Silence followed Sophie’s naming of the two selves in Robert Louis Stevenson’s tale.
“I suppose Sophie might as well hear the real explanation,” said Great-aunt Tabitha, exchanging a glance with Dr. Ferrier.
“Oh, yes, she might as well,” said Dr. Ferrier. “I don’t see how it can hurt now.”
They had dismissed the guards. Sophie wasn’t sure wha
t her punishment would be, but she no longer thought she’d be thrown into prison.

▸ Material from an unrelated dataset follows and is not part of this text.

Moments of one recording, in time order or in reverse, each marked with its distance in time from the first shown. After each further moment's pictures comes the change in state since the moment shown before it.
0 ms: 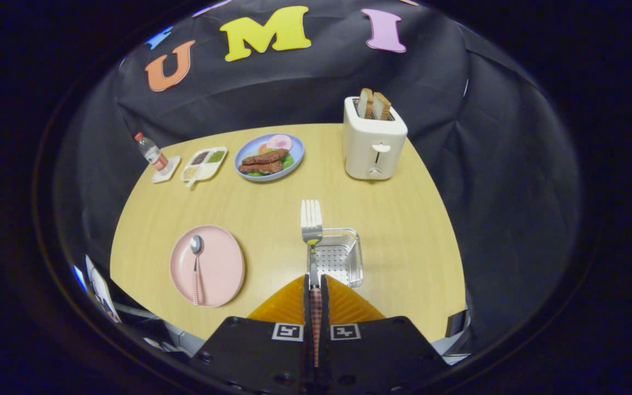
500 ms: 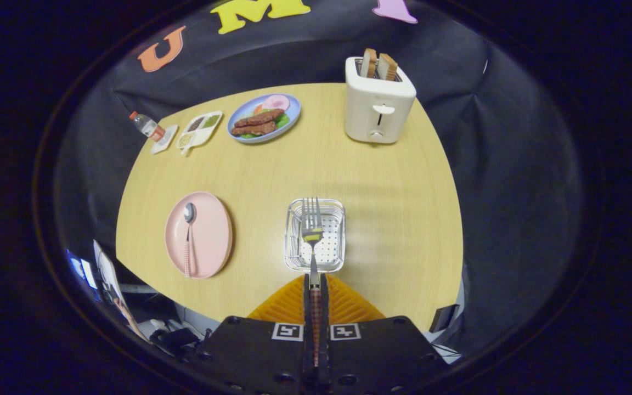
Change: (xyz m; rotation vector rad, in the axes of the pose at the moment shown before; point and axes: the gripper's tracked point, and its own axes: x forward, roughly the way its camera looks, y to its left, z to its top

“It began when I invented the machinery,” Great-aunt Tabitha said. “The machine is the Emotional Battery, its logical complement is the J and H procedure, and as you’ve guessed, the abbreviation stands for something more—something other than ‘joy and happiness.’ Jekyll and Hyde…it has often been said that men are more rational creatures than women. I believe that men and women alike suffer from having emotions, but IRYLNS trains women to become repositories for all of the destructive emotions experienced by the men they work for, many of whom are politicians and diplomats who quite simply cannot afford to have a bad day. Wives have always known that part of their job is to bear the things their husbands cannot. We have simply taken the process one step further, fully modernized it, and put it on a technologically sound basis.”
Sophie was speechless. Aside from everything else, it seemed so terribly unfair that the women should pay such a high price for what was after all the men’s problem! Almost without knowing it, she put her hand up to her open mouth.
Now Dr. Ferrier took over. “Girls who undergo the surgical procedure must be regularly hooked up thereafter to the Emotional Battery,” she told Sophie, “or else they will be less than supremely fit to do their jobs. We install a conduit in the brain that works like the electrical equivalent of the tap one inserts into a maple tree to drain off the sap to make sugar. Purged regularly in this manner, all their emotions stored in the battery, the girls soon become quite incapable of experiencing negative feelings. They make perfect empty vessels, then, for the rage of the men they work for. To sustain their peace of mind, we hook them up to the battery twice a week at a local service center, where the treatment can be administered in a modern and fully hygienic setting.”